DIRECTIONS FOR THIS TASK
Each line of the listing below containing the word "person" should be returned.

RECORDS TO PROCESS
§ §

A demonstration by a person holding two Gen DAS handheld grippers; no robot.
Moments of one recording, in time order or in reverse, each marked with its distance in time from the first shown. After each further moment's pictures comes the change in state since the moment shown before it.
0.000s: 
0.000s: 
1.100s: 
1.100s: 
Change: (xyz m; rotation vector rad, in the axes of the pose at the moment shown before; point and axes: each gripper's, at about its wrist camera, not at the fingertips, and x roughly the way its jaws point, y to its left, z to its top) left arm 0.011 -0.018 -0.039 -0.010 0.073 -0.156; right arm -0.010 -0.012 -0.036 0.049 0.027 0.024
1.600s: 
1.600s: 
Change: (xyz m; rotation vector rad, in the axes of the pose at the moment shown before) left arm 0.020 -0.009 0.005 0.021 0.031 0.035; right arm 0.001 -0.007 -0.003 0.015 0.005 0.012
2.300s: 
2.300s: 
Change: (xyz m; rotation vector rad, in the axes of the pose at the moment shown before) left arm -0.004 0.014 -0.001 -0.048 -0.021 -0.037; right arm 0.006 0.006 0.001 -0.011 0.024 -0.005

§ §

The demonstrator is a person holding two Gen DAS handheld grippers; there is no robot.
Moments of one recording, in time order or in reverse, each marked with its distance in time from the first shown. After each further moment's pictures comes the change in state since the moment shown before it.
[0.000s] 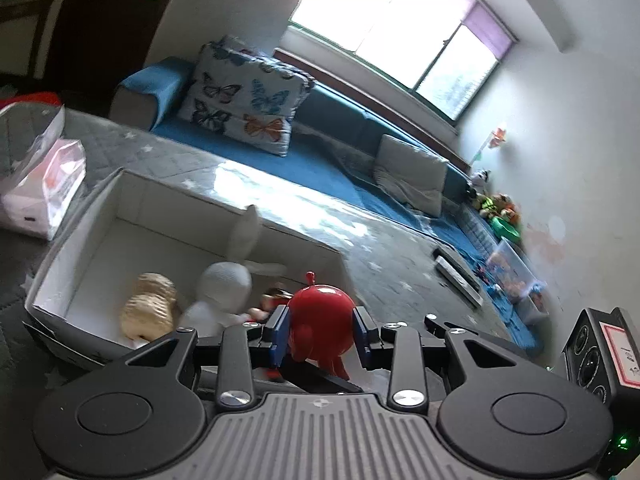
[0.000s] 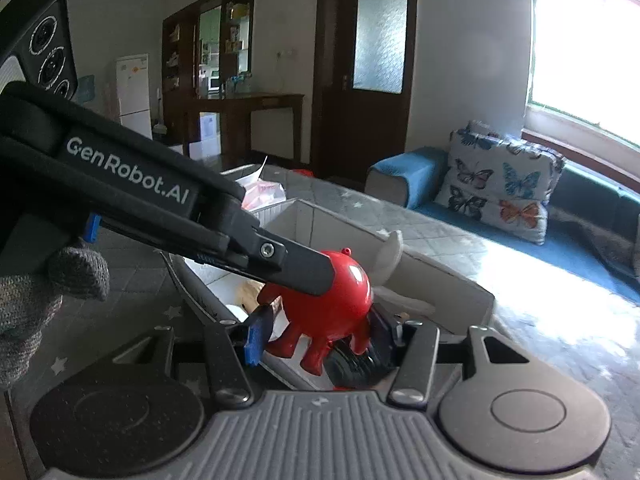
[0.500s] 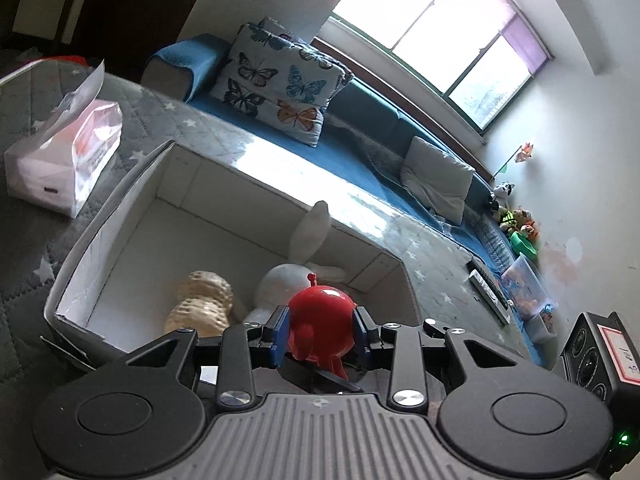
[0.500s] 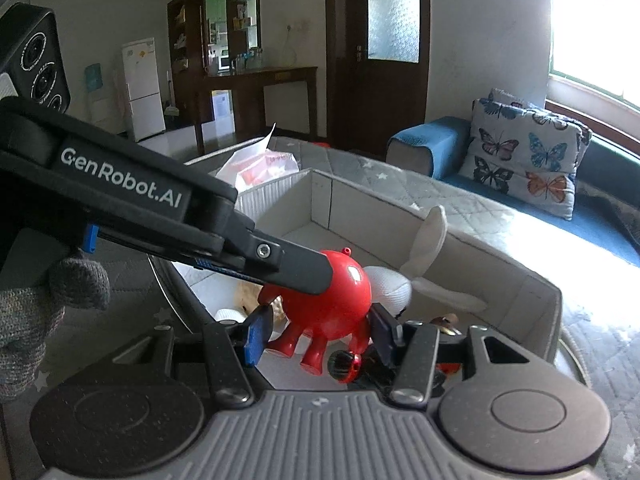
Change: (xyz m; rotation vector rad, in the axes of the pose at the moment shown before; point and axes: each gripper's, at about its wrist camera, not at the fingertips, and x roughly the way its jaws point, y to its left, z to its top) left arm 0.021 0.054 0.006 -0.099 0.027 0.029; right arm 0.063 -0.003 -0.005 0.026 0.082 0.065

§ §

TASK SOLUTION
A demonstration by a person holding two Gen DAS handheld grippers; no robot.
The demonstrator is a person holding two Gen DAS handheld grippers; there is no robot.

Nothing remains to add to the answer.